API Management and AI Data Governance
Kong serves as a compelling use case for the application of AI Data Governance by providing the necessary infrastructure to enforce data governance policies in environments where AI and machine learning (ML) models are deployed. In this context, AI Data Governance entails the strategies and practices that ensure data used by AI systems is handled securely, ethically, and in compliance with regulatory standards. Here’s how Kong facilitates AI Data Governance:
Secure Data Handling and Compliance
Kong’s API Gateway acts as the frontline defense for data entering and leaving AI systems, ensuring secure data handling practices are enforced. It employs robust security measures such as SSL/TLS encryption, authentication, and authorization to protect sensitive data, including the inputs and outputs of AI/ML models. By doing so, Kong helps organizations meet the stringent data protection requirements of regulations like GDPR and CCPA, which are critical components of AI Data Governance.

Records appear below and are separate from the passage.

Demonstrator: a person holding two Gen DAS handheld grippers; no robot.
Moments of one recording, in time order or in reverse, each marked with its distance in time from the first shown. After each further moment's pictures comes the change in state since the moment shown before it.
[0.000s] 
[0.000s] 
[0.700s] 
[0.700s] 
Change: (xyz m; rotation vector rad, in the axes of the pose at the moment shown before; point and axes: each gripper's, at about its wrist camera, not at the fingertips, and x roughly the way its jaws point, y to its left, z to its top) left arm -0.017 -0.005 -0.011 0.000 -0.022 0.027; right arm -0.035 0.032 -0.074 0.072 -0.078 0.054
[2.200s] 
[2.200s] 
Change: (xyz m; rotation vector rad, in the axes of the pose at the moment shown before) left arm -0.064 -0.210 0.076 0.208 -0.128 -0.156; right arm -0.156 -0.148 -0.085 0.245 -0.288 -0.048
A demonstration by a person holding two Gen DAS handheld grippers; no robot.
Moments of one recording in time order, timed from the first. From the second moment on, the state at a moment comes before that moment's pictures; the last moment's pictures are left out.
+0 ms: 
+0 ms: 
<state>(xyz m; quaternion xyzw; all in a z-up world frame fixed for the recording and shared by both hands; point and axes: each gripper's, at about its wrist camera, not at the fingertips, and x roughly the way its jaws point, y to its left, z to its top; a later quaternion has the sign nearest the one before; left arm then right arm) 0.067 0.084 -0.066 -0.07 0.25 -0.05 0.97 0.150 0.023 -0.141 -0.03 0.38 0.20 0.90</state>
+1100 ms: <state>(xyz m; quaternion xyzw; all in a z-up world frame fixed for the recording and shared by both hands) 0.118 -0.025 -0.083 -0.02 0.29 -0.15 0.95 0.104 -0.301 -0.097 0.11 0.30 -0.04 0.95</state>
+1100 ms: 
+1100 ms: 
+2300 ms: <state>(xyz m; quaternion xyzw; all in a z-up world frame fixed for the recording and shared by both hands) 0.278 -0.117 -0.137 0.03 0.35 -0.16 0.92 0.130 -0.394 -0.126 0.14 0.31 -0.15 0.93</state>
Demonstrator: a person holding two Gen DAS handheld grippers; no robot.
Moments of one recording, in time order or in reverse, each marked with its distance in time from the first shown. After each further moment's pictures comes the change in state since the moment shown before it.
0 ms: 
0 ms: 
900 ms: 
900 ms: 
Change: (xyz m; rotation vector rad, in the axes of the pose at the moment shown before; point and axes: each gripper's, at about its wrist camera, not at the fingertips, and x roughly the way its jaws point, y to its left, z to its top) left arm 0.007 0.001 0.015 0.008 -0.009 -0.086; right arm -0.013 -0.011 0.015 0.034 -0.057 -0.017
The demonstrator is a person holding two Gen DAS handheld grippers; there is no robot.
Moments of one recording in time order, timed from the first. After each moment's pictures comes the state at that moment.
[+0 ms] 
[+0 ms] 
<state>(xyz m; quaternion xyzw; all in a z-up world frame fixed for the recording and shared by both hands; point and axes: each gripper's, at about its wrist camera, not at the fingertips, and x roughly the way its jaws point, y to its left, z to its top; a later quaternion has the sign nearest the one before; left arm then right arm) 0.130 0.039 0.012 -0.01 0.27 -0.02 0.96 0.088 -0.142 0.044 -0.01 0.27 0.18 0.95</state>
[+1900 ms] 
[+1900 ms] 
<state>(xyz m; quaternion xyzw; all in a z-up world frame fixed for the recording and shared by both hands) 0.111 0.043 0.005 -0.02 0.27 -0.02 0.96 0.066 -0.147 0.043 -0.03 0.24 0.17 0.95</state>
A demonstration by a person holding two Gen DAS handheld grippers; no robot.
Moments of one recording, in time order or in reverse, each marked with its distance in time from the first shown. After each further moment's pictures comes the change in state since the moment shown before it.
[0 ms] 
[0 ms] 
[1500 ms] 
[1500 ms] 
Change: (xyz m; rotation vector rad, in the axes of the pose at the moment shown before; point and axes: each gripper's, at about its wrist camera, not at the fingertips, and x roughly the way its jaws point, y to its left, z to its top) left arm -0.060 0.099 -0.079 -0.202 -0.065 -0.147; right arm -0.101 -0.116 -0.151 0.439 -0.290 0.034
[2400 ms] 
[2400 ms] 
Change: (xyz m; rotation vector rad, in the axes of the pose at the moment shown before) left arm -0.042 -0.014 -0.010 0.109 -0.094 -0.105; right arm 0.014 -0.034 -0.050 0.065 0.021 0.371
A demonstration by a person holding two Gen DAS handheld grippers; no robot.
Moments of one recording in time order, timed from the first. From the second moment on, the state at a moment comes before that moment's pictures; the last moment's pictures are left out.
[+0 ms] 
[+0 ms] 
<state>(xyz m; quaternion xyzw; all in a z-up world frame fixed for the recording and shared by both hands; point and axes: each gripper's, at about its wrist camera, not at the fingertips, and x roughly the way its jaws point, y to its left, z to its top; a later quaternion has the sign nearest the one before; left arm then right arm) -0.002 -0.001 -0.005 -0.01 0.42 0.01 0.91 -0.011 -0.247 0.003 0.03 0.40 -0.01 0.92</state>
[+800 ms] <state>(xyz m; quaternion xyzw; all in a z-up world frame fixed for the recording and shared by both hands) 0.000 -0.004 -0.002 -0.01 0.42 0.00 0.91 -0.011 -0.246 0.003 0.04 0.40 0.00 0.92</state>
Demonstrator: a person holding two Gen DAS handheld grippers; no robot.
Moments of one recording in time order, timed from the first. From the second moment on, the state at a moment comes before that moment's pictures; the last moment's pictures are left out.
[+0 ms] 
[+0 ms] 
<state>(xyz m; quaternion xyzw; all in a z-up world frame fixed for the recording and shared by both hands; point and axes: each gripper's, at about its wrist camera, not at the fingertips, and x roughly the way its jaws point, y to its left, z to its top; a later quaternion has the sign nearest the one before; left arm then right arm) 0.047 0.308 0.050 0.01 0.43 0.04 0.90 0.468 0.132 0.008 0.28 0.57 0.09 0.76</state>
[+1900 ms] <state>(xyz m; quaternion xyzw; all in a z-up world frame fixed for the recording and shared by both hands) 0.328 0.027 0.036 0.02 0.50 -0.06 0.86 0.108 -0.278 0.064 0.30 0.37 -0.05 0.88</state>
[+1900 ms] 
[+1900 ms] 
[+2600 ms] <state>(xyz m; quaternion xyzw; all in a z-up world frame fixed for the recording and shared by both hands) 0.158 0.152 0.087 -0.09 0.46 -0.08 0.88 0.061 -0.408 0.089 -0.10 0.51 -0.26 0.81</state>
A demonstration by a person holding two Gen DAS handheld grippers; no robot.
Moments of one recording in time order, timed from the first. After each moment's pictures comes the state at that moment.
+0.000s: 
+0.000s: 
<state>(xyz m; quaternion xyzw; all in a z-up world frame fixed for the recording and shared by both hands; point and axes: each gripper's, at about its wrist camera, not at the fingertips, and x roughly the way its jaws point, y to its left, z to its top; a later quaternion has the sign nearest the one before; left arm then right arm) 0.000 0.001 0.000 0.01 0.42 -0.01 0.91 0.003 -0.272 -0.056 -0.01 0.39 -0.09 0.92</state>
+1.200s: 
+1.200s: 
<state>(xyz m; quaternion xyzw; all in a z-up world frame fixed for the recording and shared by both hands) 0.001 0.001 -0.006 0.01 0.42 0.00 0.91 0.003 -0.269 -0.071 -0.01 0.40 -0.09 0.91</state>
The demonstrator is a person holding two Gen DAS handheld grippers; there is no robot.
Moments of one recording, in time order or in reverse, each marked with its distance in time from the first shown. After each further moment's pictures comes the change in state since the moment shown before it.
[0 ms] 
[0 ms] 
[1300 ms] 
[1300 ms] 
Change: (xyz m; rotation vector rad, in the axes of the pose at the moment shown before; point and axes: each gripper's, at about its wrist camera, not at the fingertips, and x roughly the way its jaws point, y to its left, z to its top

Fine-Grained Access Control
Kong allows for fine-grained access control over who can access AI services and data. By utilizing Kong’s capabilities to create specific policies for different user groups and services, organizations can ensure that only authorized personnel or systems have access to sensitive AI data. This level of control is essential for maintaining data privacy and ensuring that AI systems are not misused.
Data Flow Management
Kong facilitates the management of data flows between services, including those powered by AI. Through routing, transforming, and aggregating data, Kong ensures that data governance policies are applied consistently across the entire data lifecycle. This includes controlling how data is shared between microservices or external systems, essential for compliance and ethical AI use.
Auditability and Transparency
Through comprehensive logging and monitoring features, Kong provides audit trails for all API transactions, including those involving AI systems. This transparency is crucial for AI Data Governance, as it allows organizations to demonstrate compliance with data governance policies and regulations. It also enables the tracing of decisions made by AI systems back to the underlying data, supporting accountability and explainability in AI operations.
Plugin Ecosystem for Custom Governance Solutions
Kong’s extensible API platform supports the integration of custom plugins that can further enhance AI Data Governance. For example, organizations can develop plugins that anonymize sensitive data before it’s processed by AI models or that implement additional data validation checks. This adaptability allows organizations to tailor their AI governance strategies to their specific needs.
In essence, Kong empowers organizations to implement robust AI Data Governance frameworks by providing secure, compliant, and manageable infrastructure for AI and ML operations. By leveraging Kong’s capabilities, organizations can ensure their use of AI remains responsible, ethical, and aligned with both internal policies and external regulatory requirements.